Bonjour sieur- dijo mi voz sin voltear a verme. - Avez-vous bien dormi? (Dormiste bien?)- me preguntó al mismo tiempo que nuestras miradas por primera vez se encontraban

Cla..claro, claro que he dormido bien, pero que estás haciendo aquí, porque usas mi ropa- dije levantando la voz, es algo que simplemente no puedo evitar, siempre que lo hago en público pareciera que a todos les causa risa.

Haaa? ¿Después de que te arropé antes de salir para que no tuviera ni un poco de frio? Eres muy poco considerado- me dijo levantando también la voz.
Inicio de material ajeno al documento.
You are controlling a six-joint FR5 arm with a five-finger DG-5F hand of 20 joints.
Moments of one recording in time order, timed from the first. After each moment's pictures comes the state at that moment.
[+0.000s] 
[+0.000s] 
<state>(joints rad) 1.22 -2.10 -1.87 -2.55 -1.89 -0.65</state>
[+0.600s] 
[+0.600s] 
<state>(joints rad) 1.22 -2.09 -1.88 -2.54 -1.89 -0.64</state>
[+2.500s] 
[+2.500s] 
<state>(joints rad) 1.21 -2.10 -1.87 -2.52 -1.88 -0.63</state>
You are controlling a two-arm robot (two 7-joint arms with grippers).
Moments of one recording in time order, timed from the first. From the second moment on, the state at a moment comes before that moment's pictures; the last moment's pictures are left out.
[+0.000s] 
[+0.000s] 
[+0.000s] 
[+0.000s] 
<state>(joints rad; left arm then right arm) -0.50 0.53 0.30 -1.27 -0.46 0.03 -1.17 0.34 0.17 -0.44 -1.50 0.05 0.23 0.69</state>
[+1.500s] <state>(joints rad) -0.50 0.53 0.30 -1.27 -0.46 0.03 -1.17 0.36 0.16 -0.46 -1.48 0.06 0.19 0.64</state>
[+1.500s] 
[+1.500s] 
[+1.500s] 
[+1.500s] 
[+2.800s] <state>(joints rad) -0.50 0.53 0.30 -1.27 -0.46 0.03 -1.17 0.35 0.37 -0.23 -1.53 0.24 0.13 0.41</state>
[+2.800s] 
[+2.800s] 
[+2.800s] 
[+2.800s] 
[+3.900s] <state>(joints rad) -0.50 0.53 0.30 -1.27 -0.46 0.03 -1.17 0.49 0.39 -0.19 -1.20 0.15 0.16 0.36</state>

Pero si fuiste tú el que llegó sin previo aviso, es más no deberías estar aquí, porque estas en este lugar, este no es tu mundo, es más tu mundo no existe-

Tienes razón este no es mi mundo, es feo, mira estas dimensiones, son raras, en donde está mi perfil luminosos, los brillos en mis ojos, la fascinante textura de mi ser-

Fascinante? ¿Estás bromeando? Siempre presumes de lo que no eres, te crees el mejor cuando Igirisu es mejor que tu, incluso América es mejor que tu, idiota sexual-

Como es que sabes de America e Iirisu- me cuestionó cambiando el semblante, ahora el pervertido parecía ser yo, porque lo dije como si lo espiara o algo así. –Esto está mal, tú no deberías estar aquí, debo hablar con alguien sobre esto-

También estoy preocupado, se supone que entraría a junta con los demás países del G20 pero ahora estoy aquí, ¿exactamente qué pasó?-

Ni yo lo sé, pero lo voy a averiguar, mientras ven, tengo hambre, prepararé el desayuno, tienes suerte de que hoy me toque estar todo el día en las grabaciones de Hetalia-

¿Hetalia? ¿Como la canción que cantamos todos por culpa de Italia?- me dijo un poco sorprendido.
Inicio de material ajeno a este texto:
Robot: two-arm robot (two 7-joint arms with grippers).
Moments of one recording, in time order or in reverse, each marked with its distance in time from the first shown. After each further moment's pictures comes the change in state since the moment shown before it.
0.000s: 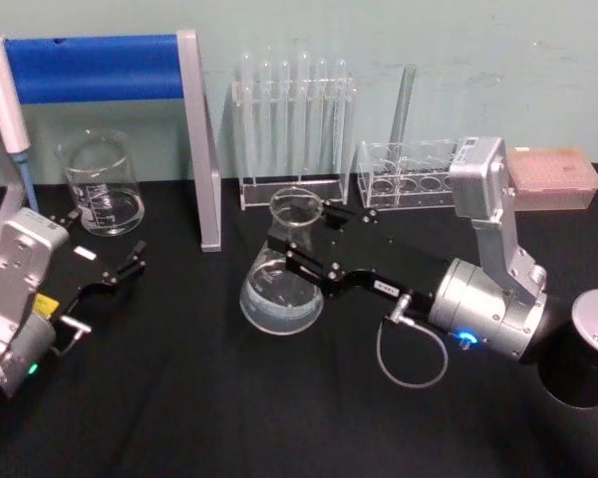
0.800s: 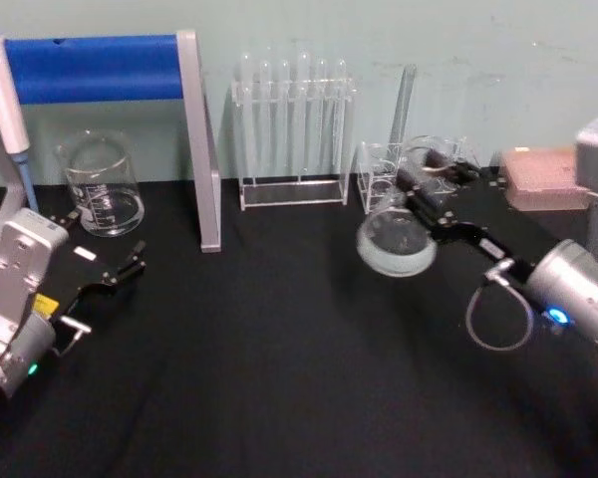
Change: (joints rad) left arm 0.000 0.000 0.000 0.000 0.000 0.000 0.000; right arm -0.124 0.061 0.185 -0.062 0.019 -0.024 -0.246
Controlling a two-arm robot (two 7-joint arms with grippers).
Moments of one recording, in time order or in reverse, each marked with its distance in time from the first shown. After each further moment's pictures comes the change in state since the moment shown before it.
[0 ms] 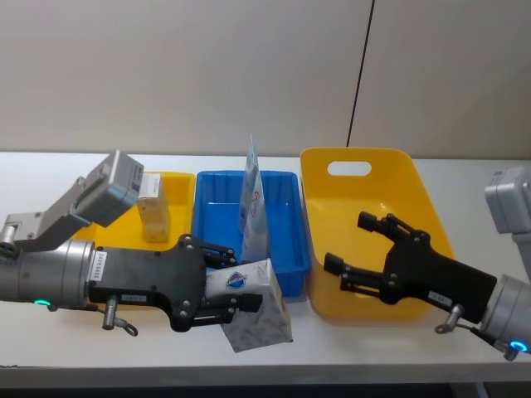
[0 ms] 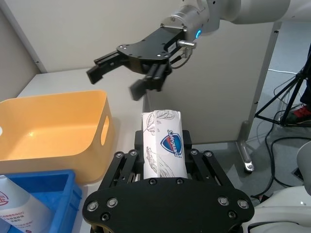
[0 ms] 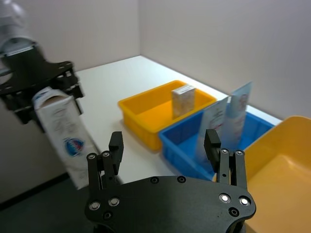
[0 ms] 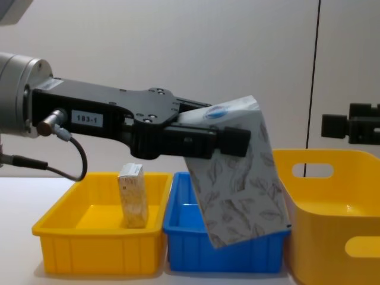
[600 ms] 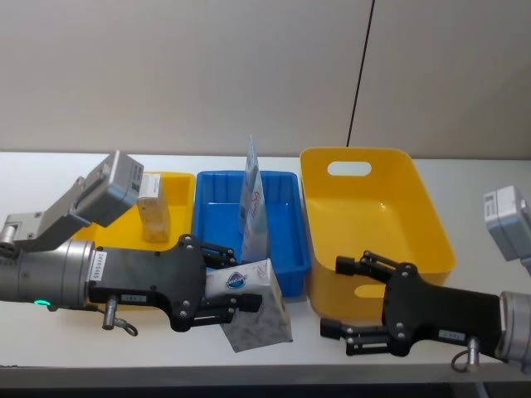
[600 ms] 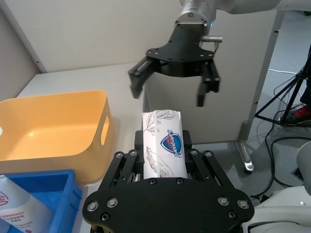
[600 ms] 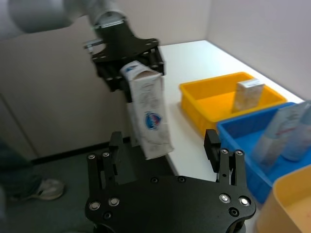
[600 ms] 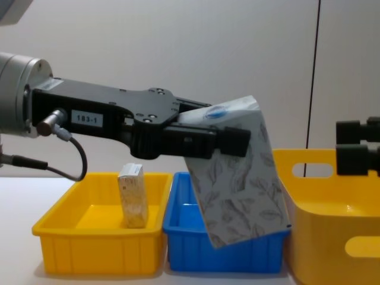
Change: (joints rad) left arm 0.000 0.000 0.000 0.000 0.000 0.000 0.000; right arm 0.042 0.130 -0.054 -0.003 0.055 0.003 0.263
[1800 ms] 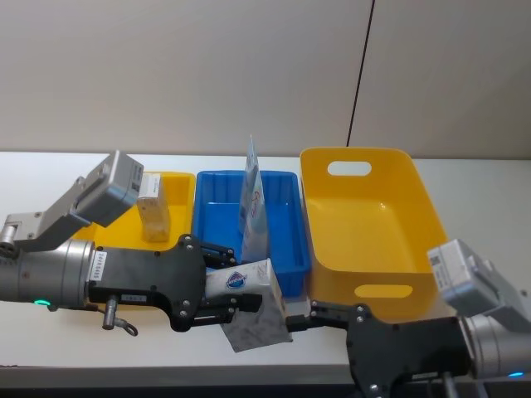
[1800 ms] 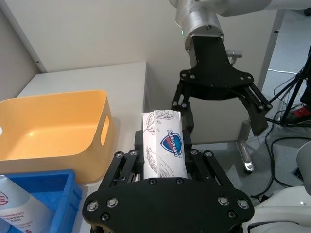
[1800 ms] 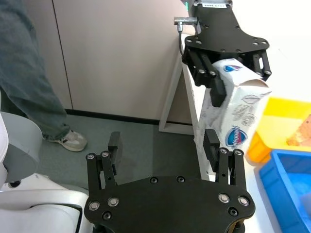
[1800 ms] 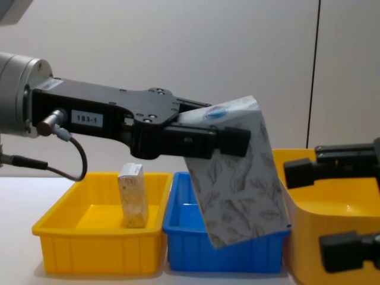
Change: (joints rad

Vamos, mas tarde lo entenderás- le contesté al momento que entraba nuevamente a la casa.

Tras desayunar y prepararnos para salir al trabajo llegamos al set de grabación. Y al entrar pudimos ver a otro rubio sentado con las piernas cruzadas al lado de Noriaki.

Igirisu!- gritó sorprendido el francés.

O..omai- respondió el Ingles poniéndose de pie, esto se estaba volviendo un problema.